Is your landlord in foreclosure?
Law You Can Use
Q: What happens if the property I’m renting is in foreclosure?
A: You probably make monthly rent payments to your landlord while your landlord makes mortgage payments to a lender. If your landlord stops making payments, the lender may foreclose on your landlord, which also will affect you. In Ohio, the lender must file a foreclosure complaint before legally taking a house or apartment away from the landlord (owner). Your landlord still owns the property until a court grants a foreclosure judgment and approves a sheriff’s sale.
Q: How will I know if a foreclosure has been filed against my landlord?
A: Generally, the lender (“plaintiff”) will name you as a tenant in the foreclosure complaint, but may only list you as “Jane or John Doe” or “unknown tenant at [your address].” You are unlikely to get a copy of the foreclosure judgment, but keep any notification you receive so you can find out how the case is progressing or get legal advice, if necessary.
Q: How can I find out about the status of the foreclosure case?
A: Check with your local clerk of courts for your county’s Court of Common Pleas. Many clerks have case information online (www.occaohio.com/countylist.aspx?qname=All). You may need to provide your landlord’s name to get information about the foreclosure, which is a civil lawsuit.
Q: Can I stop paying rent if a foreclosure lawsuit is filed against my landlord?
A: No. Your landlord still owns the property until there is a judgment and sale, and if you stop paying your rent, your landlord could file an eviction action in court, even during a foreclosure action.
Q: Can I break my lease if a foreclosure lawsuit is filed against my landlord?
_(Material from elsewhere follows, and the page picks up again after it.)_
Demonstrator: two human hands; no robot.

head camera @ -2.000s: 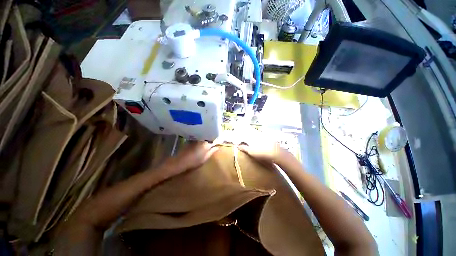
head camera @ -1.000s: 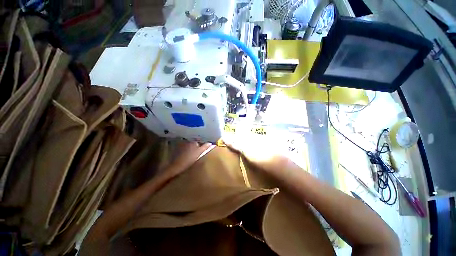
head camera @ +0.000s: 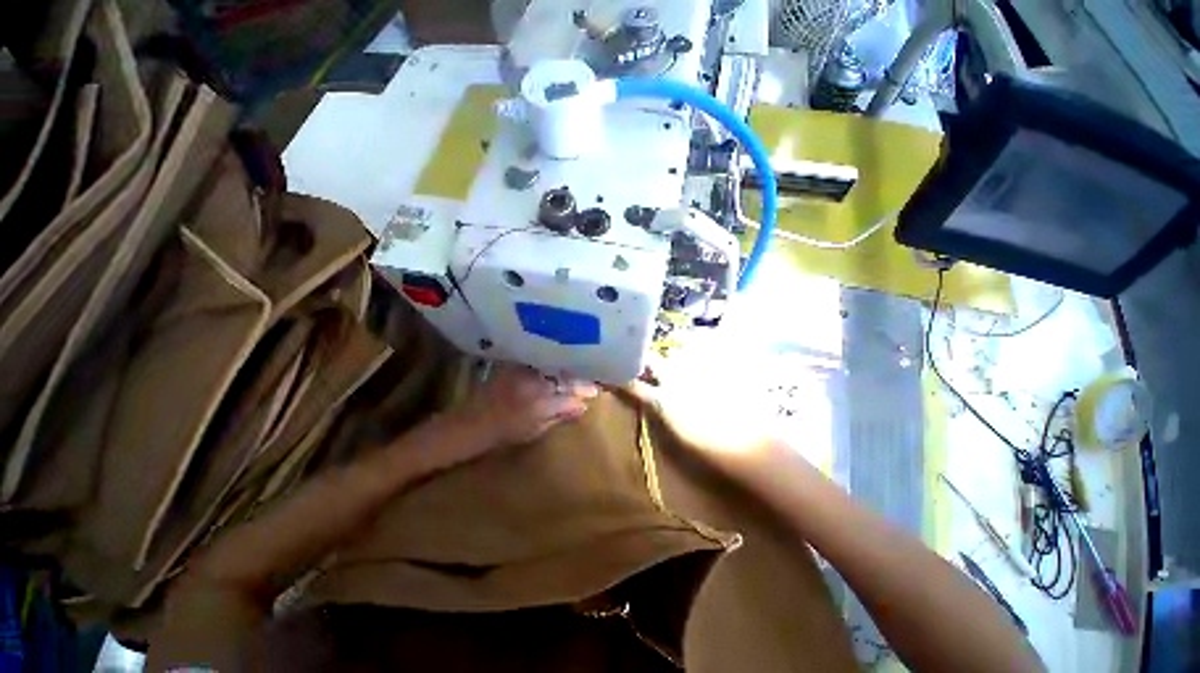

A: Generally, a foreclosure filing doesn’t allow you to break your lease unless your lease agreement says otherwise. If you do so, your landlord could sue you for money damages. If you decide to move, you may want to negotiate with your landlord to terminate your lease early. If you reach an agreement, make sure it’s in writing and signed by your landlord, yourself and anyone else on the lease.
Q: Must my landlord maintain the property while it goes through foreclosure?
A: Yes. Until the court approves the sale, your landlord must still fulfill all obligations, such as making repairs, just as you must continue to pay rent.
Q: Can my landlord still collect rent after the court issues a foreclosure judgment and approves the property sale?
A: No. Once a “confirmation of sale” has been filed with the court, it cuts off all the owner/landlord’s rights, including the right to collect rent, but you should continue to set aside rent payment so you can pay the new owner. Whoever purchased the property at the sheriff’s sale will become your new landlord because the lease survives the foreclosure sale. The new owner should tell you where to make your rental payment, and the amount should not change. Also, the new owner must make any repairs that the lease or Ohio law would have required the old owner to make.
Q: Can I stay in my apartment once the foreclosure process is completed?
A: Yes, for at least 90 days. Under the federal Protecting Tenants at Foreclosure Act (PTFA), which applies to anyone who bought a property on or after May 20, 2009, as the result of a foreclosure, the new owner generally must keep you as a tenant. Usually, the new owner is the lender (plaintiff), who buys the property back from the landlord at the sheriff’s sale, so the lending company may become your new landlord.
Q: Can the new owner force me to move out?
A: Possibly, but you should receive at least 90 days’ notice before the new owner can make you leave. If you are a “bona fide tenant” with a “bona fide lease,” then you have the right to stay in your home until your current lease ends. If, however, the new owner intends to live on the property, you must receive at least 90 days’ advance notice to move out. The new owner can evict you if you do not leave after being properly notified. (Note: You must meet certain criteria to be a “bona fide” tenant with a “bona fide” lease. Consult an attorney if you are unsure about your tenancy status.)
Q: Can the court evict me through the foreclosure action?
A: No. If you are a “bona fide tenant” with a “bona fide lease agreement,” then the new owner must give you a 90-day eviction notice. If you do not move within 90 days, the new owner must: 1) serve you with a three-day Notice to Leave Premises and 2) file an eviction action. Under the PTFA, you may have the right to stay through the end of your lease.
Q: Where can I get more information or legal help?
A: Go to www.ohiolegal services.org/programs or call 866-529-6446 to locate the legal aid program in your area. You must be financially eligible to receive services, including advice.
This column was provided by the Ohio State Bar Association (OSBA) and prepared by attorney Joe Maskovyak, of the Ohio Poverty Law Center in Columbus. Articles appearing in this column are intended to provide broad, general information about the law. Before applying this information to a specific legal problem, the OSBA urges readers to seek advice from an attorney.